··· Working data

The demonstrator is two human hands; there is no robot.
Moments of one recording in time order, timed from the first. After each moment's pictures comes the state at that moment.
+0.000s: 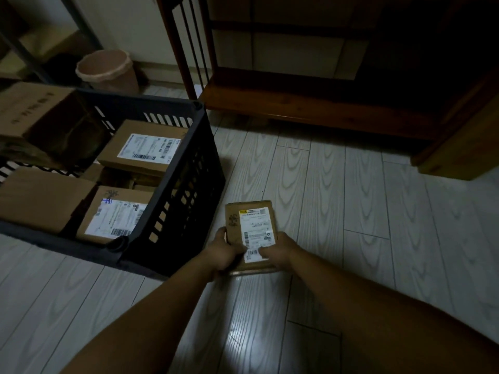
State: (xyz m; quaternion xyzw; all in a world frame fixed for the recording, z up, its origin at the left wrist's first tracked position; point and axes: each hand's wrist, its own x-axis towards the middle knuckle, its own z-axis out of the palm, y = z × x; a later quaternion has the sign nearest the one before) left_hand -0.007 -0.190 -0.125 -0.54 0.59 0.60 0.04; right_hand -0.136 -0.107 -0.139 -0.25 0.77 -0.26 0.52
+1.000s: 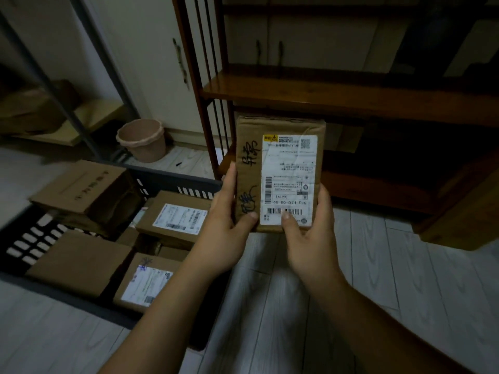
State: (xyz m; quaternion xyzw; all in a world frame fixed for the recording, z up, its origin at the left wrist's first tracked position) left_hand -0.028 -0.245 0.103 -0.32 0.75 0.50 -0.28; right_hand -0.141 -0.150 0.073 -0.31 0.69 -0.62 0.20
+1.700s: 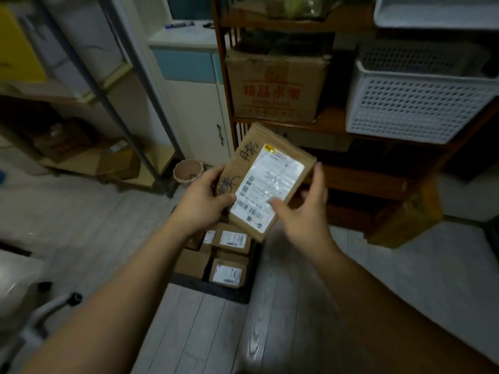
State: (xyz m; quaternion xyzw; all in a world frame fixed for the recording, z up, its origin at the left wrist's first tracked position) left_hand 0.109 -0.232 0.659 -0.40 0.77 0.46 -0.17; right_hand -0.025 -0.109 0.619 -0.26 0.72 -0.60 0.25
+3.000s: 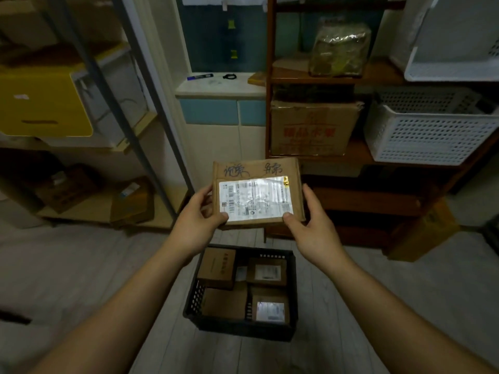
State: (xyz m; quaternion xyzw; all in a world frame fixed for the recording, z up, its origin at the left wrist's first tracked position) left_hand 0.273 -0.397 0.703 -0.37 0.73 0.54 -0.22; right_hand 0.120 -0.249 0.667 -0.31 0.76 -0.53 0.22
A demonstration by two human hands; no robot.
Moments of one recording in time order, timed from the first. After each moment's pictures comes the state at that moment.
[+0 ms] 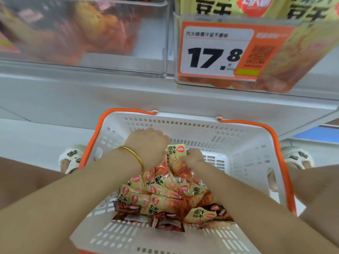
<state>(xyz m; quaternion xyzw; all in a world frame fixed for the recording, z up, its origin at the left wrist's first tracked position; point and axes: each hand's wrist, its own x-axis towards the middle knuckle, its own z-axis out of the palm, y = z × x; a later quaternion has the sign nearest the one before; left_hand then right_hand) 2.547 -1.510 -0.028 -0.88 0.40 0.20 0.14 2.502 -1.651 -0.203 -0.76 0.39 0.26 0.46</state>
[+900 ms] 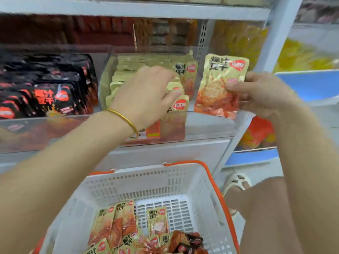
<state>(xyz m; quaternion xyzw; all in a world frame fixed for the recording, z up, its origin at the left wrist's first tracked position) 2.540 -1.623 0.186 -0.84 0.49 -0.16 -0.18 2.419 -1.821 0.190 -0.73 0.23 -0.18 0.62</state>
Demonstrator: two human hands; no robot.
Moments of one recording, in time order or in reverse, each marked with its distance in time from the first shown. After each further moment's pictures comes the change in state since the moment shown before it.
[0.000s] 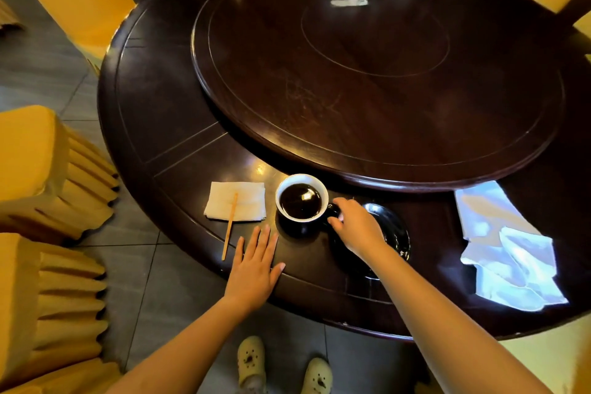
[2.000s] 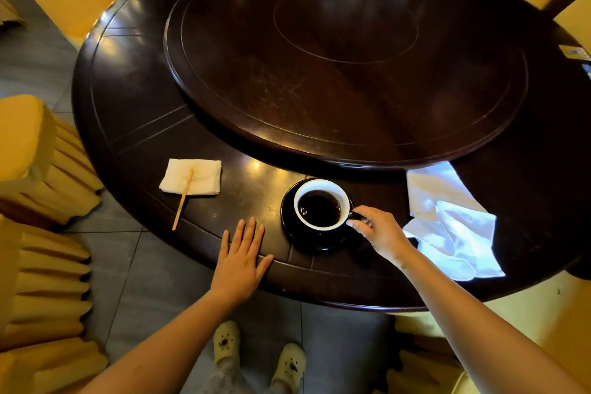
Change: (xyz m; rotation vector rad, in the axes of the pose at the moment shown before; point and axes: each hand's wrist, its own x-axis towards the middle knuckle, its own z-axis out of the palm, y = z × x) left_hand -0.024 0.088 0.028 -0.012 0.073 -0.033; right_hand -0.062 0.156 -0.036 0.336 -0.013 -0.174
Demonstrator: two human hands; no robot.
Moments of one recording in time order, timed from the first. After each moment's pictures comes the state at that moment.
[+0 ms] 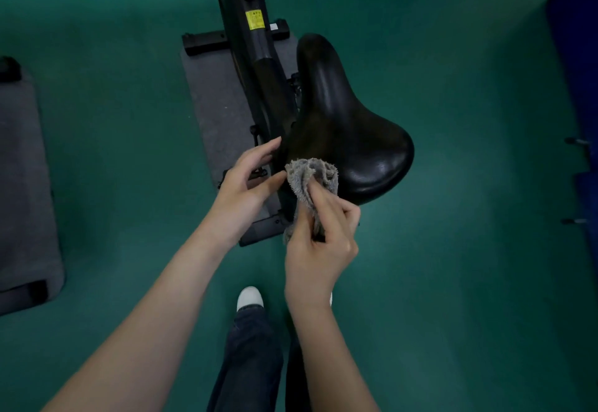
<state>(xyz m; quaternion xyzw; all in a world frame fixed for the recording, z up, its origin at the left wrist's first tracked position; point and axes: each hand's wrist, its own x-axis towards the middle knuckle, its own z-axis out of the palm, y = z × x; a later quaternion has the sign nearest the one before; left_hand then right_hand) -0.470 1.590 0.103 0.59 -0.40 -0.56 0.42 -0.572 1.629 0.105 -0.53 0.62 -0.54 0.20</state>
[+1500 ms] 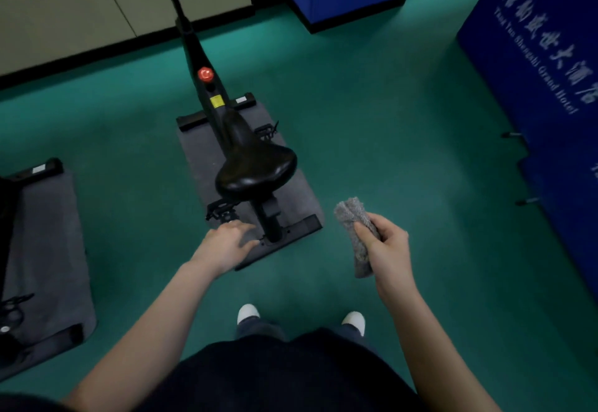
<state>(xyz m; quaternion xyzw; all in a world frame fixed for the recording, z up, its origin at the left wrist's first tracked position) -0.569 1.692 0.211 0.65 -0.69 -0.28 -0.10 -0.834 1.715 0.267 -0.36 0.64 -0.45 0.50</state>
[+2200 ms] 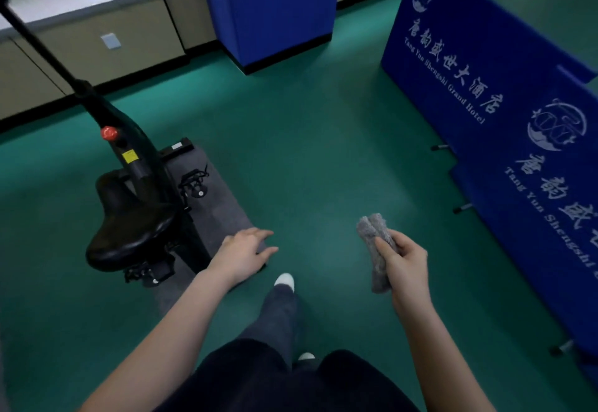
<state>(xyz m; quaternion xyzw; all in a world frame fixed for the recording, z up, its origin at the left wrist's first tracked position) -0.855 1.598 0.238 0.59 -0.77 -0.25 -0.07 -1.110 1.671 0.271 -0.29 0.70 -0.51 0.41</state>
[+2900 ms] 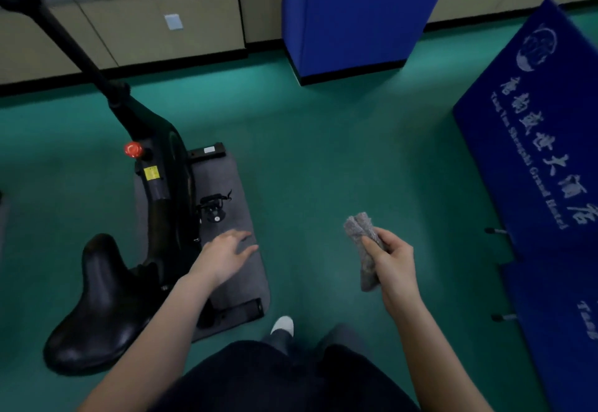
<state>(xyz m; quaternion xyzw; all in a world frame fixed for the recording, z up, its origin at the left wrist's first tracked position) -0.791 1.339 0.221 0.73 -0.60 -0.34 0.01 -1.070 1.322 0.267 -0.39 0.65 -0.41 0.51</state>
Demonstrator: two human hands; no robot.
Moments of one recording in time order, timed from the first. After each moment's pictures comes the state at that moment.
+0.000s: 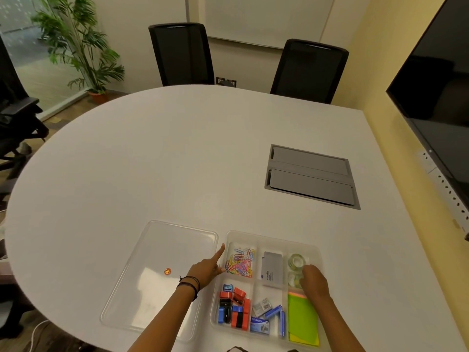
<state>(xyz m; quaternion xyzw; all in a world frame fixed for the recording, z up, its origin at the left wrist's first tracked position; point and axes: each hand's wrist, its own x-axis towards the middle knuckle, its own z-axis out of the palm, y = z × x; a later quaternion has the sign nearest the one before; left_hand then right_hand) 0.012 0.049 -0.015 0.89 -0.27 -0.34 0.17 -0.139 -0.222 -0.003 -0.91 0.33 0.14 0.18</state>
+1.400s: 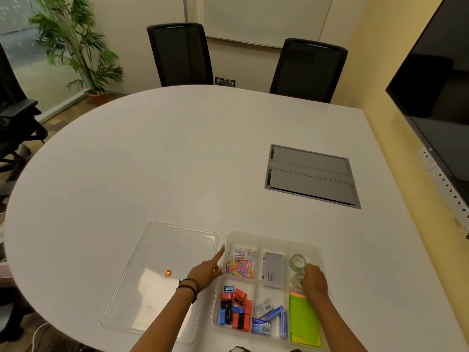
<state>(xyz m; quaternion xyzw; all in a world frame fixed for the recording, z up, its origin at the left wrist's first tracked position) 0.012 0.051 -0.014 0.88 -0.26 -0.36 0.20 -0.131 -0.215 0.002 -0.90 0.38 0.12 0.17</state>
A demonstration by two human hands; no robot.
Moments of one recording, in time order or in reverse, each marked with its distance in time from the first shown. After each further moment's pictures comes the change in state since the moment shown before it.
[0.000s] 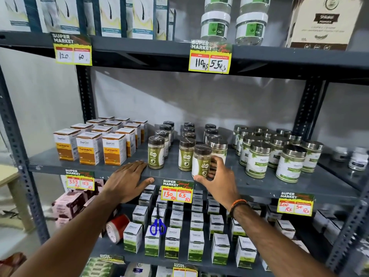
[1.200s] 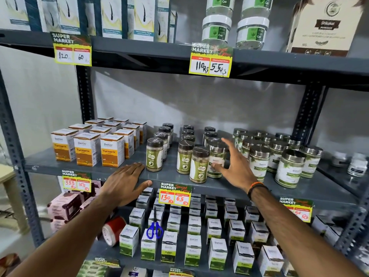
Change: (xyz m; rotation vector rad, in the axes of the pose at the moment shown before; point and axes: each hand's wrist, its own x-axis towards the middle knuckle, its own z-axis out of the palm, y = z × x) left_hand 0.001 0.000 0.006 -0.011 0.020 -0.011; right_hand 0.057 0.021 -0.056 -0.200 -0.073 -0.136
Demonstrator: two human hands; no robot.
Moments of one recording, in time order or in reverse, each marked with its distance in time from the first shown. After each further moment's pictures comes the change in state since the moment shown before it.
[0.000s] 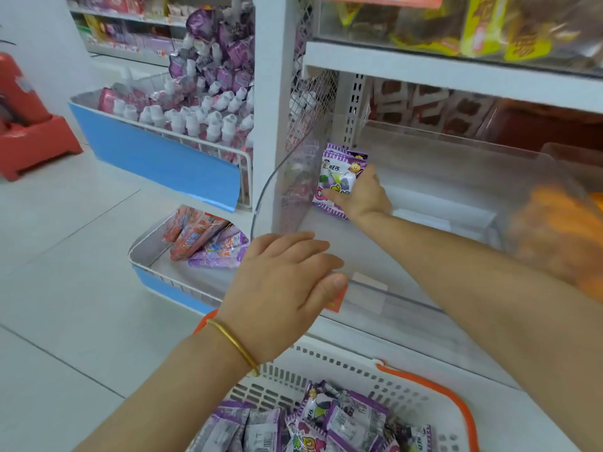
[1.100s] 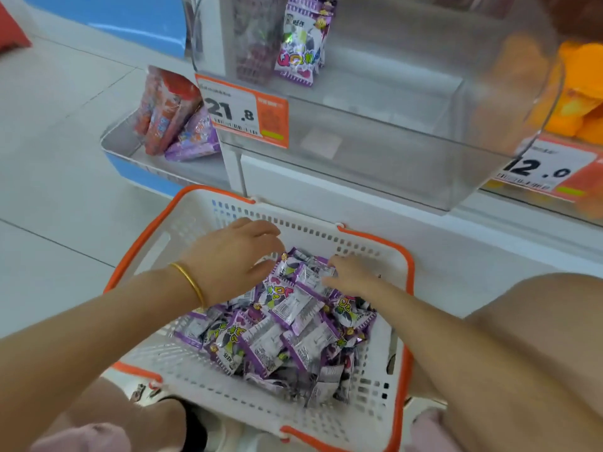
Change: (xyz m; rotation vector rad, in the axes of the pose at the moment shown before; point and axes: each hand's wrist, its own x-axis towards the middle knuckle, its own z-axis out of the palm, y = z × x) left_hand -0.121 0.049 0.043 -0.085 -0.525 0.052; right_hand -0.259 0.209 0.044 -0.314 -0.899 0.019
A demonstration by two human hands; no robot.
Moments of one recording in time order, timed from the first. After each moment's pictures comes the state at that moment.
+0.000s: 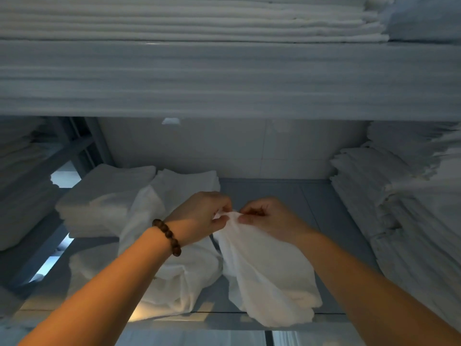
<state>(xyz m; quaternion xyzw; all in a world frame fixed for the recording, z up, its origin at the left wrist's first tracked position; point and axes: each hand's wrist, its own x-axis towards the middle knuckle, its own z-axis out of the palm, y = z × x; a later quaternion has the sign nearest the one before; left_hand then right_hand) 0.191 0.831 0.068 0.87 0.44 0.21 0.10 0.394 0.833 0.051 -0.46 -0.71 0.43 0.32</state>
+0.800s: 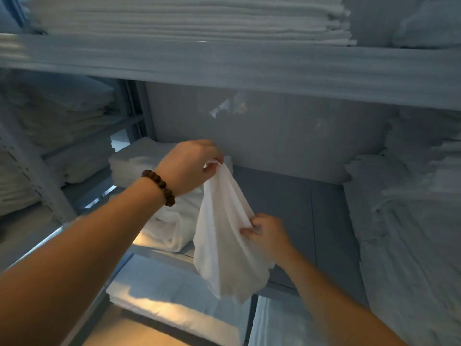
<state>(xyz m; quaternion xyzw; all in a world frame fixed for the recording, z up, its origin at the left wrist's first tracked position) 0.278 0.711 0.137 0.80 0.51 0.27 -0.13 0.487 0.749 -0.015 -0.47 -0.79 0.27 0.27</state>
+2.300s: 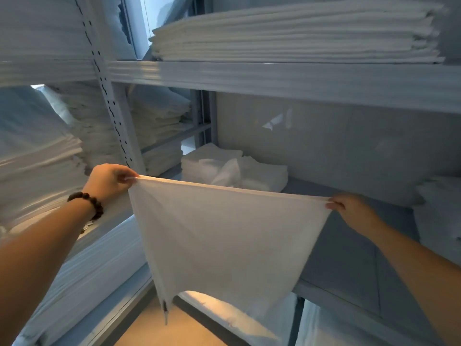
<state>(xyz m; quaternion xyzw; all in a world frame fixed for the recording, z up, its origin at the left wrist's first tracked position) 0.017 0.532 0.090 0.52 0.79 0.32 -0.10 0.507 0.795 0.028 -0.46 -0.84 0.18 0.23</state>
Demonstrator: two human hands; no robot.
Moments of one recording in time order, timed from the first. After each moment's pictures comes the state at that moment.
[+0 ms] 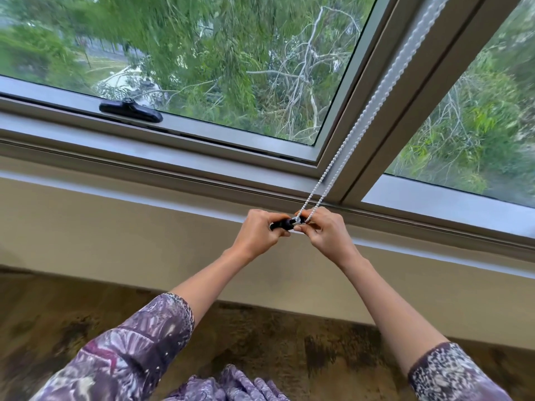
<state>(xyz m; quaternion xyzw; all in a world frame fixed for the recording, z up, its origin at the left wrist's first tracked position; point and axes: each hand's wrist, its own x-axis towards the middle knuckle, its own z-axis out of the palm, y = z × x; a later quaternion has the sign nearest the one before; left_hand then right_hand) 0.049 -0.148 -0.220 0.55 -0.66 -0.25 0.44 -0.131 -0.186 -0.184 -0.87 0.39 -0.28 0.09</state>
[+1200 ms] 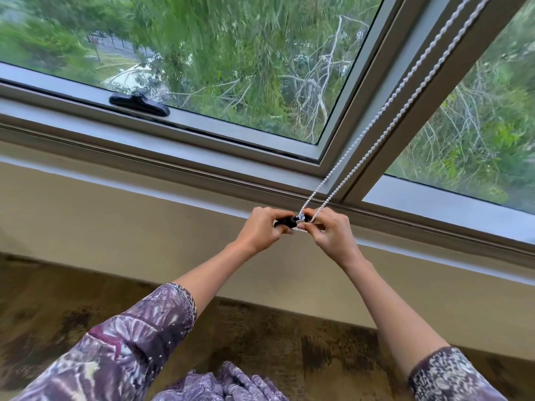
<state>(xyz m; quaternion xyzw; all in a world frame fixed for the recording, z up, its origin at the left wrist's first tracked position) 0.042 -0.145 -0.219 0.56 -0.65 -0.27 0.43 -0.139 -0.177 -0.180 -0.86 0.39 -0.31 0.11</state>
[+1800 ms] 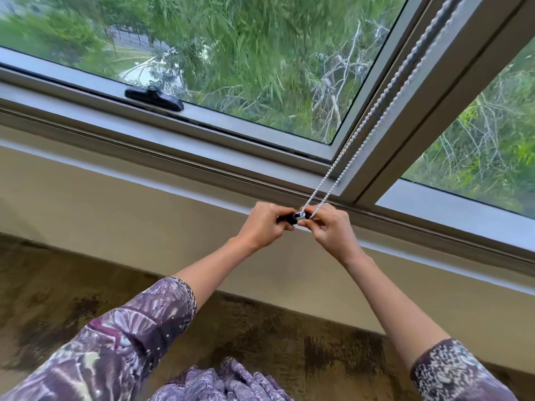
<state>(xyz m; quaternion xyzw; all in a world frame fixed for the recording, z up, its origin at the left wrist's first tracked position) 0.057 -0.143 -0.215 0.60 -0.66 -0.22 0.41 -0.119 -0.189 -0.183 -0.88 0.36 -0.29 0.10</state>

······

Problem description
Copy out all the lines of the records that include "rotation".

Exercise solution
Change: (xyz m; rotation vector rad, in the axes of the pose at the moment shown before; point and axes: each hand's wrist, its own x-axis towards the middle knuckle, its own z-axis out of the palm, y = z × x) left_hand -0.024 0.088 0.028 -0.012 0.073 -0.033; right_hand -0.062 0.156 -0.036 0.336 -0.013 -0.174
Change: (xyz m; rotation vector rad, in the axes of the pose at the moment shown before; point and axes: each hand's wrist, its own x-axis towards the middle knuckle, its own z-axis out of the palm, y = z × x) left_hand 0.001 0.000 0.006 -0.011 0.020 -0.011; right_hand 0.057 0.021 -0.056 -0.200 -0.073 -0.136
Change: (xyz m; rotation vector rad, in the axes of the pose at the moment shown before; point and axes: each hand's wrist, its own x-axis towards the middle knuckle, its own z-axis out of the palm, y = z × x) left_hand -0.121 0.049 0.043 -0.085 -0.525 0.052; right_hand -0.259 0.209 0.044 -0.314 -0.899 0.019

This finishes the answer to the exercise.